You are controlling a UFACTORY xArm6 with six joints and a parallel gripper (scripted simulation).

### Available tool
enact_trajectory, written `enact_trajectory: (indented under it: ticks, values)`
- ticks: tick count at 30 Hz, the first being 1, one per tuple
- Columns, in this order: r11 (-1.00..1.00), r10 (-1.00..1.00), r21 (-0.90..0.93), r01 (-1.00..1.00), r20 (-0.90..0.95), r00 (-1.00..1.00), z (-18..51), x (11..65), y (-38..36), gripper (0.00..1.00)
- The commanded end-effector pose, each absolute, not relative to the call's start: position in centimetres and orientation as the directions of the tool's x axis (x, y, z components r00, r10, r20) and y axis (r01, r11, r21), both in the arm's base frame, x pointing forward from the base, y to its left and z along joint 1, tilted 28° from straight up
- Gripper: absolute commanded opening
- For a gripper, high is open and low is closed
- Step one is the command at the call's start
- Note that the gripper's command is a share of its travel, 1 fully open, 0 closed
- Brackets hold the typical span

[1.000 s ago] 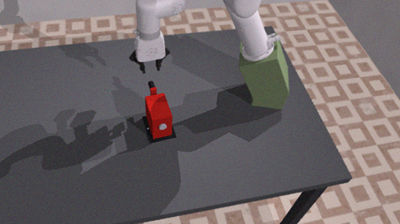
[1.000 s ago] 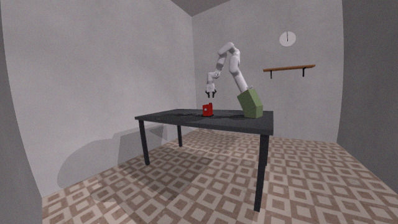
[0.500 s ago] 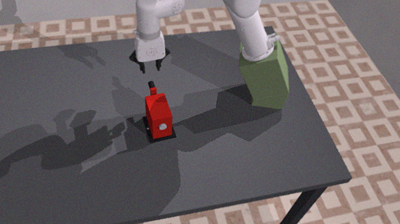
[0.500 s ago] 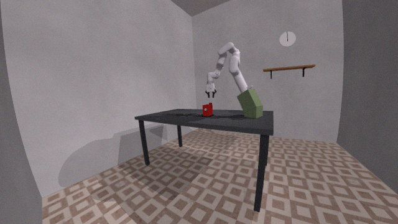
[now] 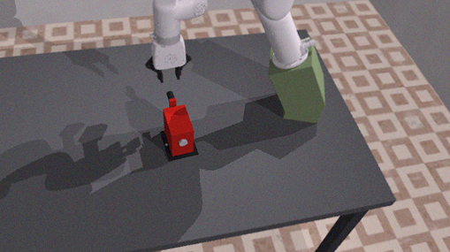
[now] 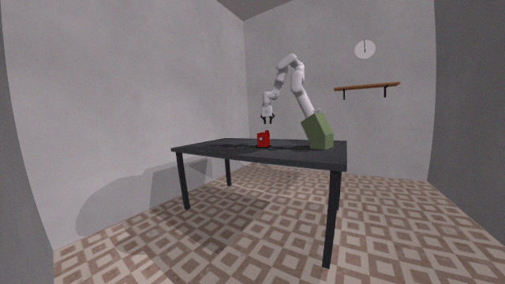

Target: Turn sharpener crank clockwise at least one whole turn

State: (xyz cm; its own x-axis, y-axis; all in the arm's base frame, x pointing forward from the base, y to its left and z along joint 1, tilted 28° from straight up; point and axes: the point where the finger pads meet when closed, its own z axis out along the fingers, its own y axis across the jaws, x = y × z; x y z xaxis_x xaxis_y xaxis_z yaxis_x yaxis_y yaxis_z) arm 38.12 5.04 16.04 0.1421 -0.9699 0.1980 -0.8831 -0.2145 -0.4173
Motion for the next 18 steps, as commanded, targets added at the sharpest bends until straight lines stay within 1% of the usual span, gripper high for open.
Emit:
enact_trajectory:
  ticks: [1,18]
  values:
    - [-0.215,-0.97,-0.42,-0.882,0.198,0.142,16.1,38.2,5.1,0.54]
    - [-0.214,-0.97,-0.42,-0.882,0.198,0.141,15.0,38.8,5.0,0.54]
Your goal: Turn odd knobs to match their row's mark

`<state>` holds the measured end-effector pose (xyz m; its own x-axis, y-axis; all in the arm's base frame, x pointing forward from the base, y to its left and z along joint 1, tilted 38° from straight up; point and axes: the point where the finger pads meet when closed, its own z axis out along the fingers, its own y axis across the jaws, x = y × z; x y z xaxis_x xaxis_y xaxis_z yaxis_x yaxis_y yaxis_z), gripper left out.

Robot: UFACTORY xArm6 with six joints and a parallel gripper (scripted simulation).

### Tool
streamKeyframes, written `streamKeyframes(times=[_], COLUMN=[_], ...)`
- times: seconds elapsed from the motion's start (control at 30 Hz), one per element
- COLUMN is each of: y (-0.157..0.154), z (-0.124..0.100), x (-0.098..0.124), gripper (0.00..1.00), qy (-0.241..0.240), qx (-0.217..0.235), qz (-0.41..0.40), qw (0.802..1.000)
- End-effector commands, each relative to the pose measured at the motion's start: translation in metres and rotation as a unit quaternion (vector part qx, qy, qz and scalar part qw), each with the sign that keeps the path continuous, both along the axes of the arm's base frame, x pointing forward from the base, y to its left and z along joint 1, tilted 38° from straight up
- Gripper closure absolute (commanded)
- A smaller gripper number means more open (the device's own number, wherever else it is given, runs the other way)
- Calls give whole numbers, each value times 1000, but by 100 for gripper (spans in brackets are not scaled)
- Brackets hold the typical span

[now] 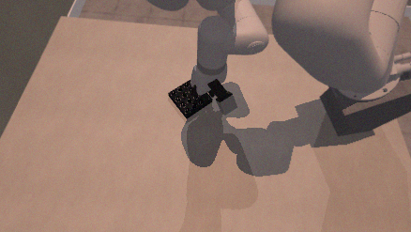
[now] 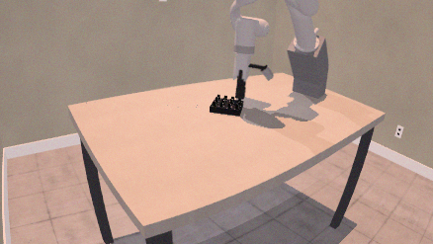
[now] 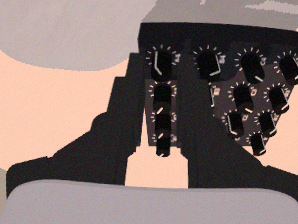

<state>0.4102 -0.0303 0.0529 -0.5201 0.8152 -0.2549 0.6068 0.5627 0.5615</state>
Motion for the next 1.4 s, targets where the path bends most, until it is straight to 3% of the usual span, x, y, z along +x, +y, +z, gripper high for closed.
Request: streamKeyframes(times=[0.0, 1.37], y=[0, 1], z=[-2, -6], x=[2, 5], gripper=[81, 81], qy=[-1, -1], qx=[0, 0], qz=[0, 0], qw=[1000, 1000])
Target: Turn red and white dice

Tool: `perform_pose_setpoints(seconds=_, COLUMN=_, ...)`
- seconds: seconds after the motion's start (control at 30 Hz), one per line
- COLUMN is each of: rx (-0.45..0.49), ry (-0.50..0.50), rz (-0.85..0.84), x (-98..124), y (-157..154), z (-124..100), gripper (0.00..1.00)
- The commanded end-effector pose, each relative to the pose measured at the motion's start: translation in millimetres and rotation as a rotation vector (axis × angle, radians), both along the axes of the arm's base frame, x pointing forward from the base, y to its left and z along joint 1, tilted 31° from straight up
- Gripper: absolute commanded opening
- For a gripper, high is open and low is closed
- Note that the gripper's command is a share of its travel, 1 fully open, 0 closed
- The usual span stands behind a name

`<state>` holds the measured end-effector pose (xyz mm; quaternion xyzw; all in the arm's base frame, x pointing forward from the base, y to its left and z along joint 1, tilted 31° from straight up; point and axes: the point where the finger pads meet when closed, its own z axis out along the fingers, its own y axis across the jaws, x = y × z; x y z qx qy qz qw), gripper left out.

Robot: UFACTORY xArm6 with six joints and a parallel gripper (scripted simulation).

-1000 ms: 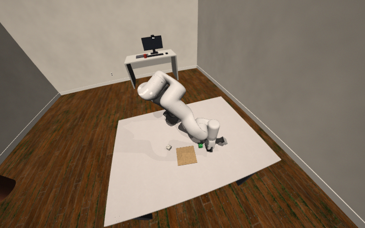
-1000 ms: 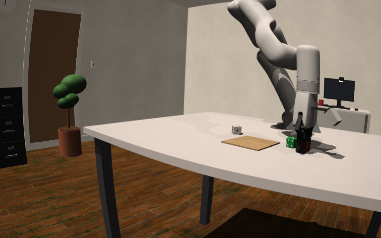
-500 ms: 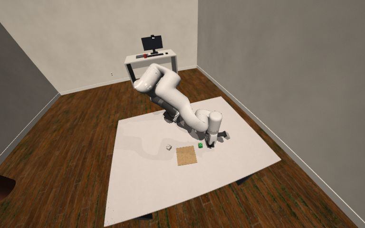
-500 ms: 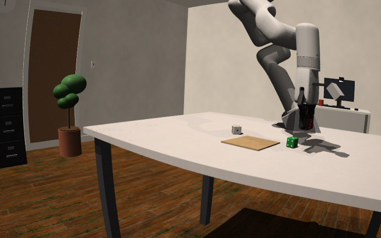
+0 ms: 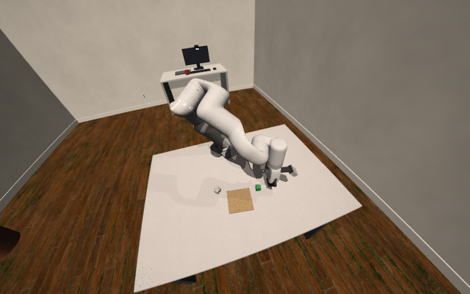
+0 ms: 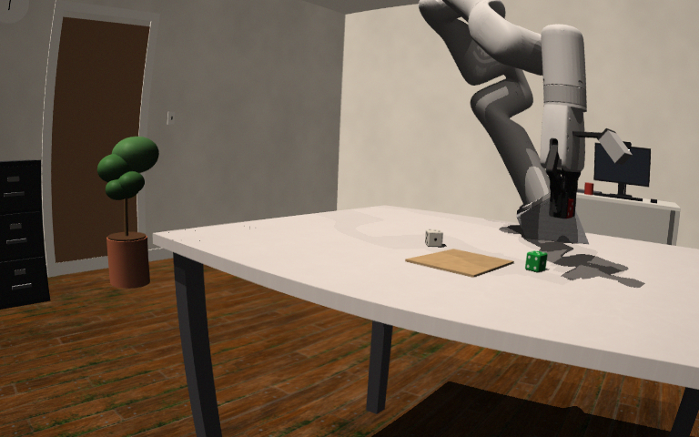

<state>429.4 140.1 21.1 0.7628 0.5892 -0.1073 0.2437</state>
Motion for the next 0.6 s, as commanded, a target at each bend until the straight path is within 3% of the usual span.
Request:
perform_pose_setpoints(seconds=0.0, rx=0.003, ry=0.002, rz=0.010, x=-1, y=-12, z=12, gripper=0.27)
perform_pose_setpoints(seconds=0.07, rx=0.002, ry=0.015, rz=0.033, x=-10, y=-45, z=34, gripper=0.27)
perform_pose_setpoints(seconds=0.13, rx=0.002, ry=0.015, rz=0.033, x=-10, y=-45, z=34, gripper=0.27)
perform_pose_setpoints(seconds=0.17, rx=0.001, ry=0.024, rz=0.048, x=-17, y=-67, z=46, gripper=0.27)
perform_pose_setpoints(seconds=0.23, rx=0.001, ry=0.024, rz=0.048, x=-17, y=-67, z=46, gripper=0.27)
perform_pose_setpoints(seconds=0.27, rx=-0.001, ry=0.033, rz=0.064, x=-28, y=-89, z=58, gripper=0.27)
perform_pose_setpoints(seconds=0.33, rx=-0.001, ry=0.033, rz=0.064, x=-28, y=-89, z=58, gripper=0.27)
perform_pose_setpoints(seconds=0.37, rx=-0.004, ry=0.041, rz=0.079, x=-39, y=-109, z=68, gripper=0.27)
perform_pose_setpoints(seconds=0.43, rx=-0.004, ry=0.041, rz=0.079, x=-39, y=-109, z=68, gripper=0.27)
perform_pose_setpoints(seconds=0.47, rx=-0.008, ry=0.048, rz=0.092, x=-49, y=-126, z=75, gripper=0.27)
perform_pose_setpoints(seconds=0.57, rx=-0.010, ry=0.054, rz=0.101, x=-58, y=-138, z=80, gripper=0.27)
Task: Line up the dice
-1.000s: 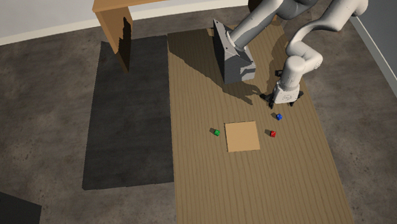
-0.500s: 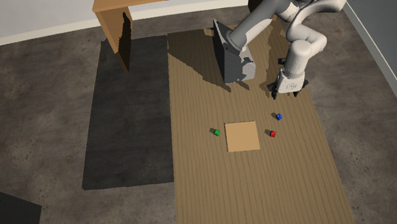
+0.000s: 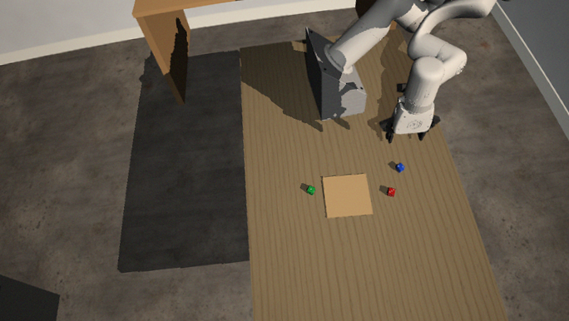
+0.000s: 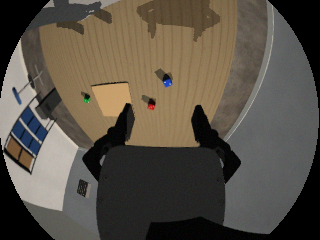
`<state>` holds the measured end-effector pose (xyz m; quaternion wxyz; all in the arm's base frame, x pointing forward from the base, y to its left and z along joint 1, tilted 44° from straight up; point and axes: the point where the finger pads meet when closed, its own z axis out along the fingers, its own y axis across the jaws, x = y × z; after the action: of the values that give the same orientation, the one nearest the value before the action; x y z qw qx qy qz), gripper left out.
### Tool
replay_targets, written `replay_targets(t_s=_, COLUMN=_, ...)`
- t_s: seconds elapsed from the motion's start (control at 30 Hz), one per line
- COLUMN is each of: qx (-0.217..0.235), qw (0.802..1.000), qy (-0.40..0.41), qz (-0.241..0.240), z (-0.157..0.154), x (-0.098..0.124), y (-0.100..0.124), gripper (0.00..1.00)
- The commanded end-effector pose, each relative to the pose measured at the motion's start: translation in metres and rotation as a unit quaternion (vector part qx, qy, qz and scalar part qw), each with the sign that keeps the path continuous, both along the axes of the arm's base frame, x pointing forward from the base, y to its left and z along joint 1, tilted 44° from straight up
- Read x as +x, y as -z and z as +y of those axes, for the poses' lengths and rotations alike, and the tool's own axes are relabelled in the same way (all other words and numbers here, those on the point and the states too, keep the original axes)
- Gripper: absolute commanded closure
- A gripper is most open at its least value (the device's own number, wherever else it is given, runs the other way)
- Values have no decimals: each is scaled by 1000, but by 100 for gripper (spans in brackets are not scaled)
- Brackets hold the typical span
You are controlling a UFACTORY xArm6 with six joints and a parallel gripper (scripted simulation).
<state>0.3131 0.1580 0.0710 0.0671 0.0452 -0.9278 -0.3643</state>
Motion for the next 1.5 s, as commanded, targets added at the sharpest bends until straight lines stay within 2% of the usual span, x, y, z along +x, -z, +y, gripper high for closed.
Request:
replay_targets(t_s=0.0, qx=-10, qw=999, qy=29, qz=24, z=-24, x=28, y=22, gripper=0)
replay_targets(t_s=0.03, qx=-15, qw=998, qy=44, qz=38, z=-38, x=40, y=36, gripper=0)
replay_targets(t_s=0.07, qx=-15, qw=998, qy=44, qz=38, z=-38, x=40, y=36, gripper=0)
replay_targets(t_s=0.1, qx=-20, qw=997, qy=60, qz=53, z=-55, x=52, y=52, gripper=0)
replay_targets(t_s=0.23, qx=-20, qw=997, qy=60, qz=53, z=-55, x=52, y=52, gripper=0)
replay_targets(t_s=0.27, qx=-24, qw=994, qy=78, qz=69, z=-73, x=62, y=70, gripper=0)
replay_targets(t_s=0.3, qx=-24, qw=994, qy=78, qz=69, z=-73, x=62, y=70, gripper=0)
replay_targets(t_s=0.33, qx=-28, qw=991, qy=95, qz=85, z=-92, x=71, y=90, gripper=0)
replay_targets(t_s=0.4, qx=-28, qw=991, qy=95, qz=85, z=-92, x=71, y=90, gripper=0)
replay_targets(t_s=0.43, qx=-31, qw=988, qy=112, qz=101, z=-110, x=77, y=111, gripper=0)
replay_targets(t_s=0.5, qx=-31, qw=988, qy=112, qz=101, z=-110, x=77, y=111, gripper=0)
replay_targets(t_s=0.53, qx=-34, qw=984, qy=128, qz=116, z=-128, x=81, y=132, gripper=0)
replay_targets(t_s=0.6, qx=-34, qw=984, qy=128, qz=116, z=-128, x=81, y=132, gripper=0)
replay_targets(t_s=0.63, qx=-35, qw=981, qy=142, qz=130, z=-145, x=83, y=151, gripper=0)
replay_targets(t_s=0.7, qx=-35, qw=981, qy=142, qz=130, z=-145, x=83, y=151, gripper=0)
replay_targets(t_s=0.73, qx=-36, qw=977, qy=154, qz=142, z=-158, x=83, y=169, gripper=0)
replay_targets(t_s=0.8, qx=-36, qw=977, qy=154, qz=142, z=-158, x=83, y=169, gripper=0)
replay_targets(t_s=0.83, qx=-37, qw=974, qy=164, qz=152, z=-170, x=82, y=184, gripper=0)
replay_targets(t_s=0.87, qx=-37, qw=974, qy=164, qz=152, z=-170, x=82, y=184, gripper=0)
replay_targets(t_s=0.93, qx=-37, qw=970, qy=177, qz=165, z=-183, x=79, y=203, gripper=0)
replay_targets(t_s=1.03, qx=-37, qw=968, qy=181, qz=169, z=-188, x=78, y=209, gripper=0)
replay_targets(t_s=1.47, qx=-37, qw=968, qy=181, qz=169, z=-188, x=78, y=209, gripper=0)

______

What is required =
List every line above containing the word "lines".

Result =
Motion for the next 18 steps, as commanded, targets added at the sharpest bends until straight lines stay within 1% of the usual span, gripper high for open.
Motion for the next 1.5 s, as commanded, targets added at the sharpest bends until straight lines stay within 2% of the usual span, x, y, z along +x, -z, +y, gripper high for closed.

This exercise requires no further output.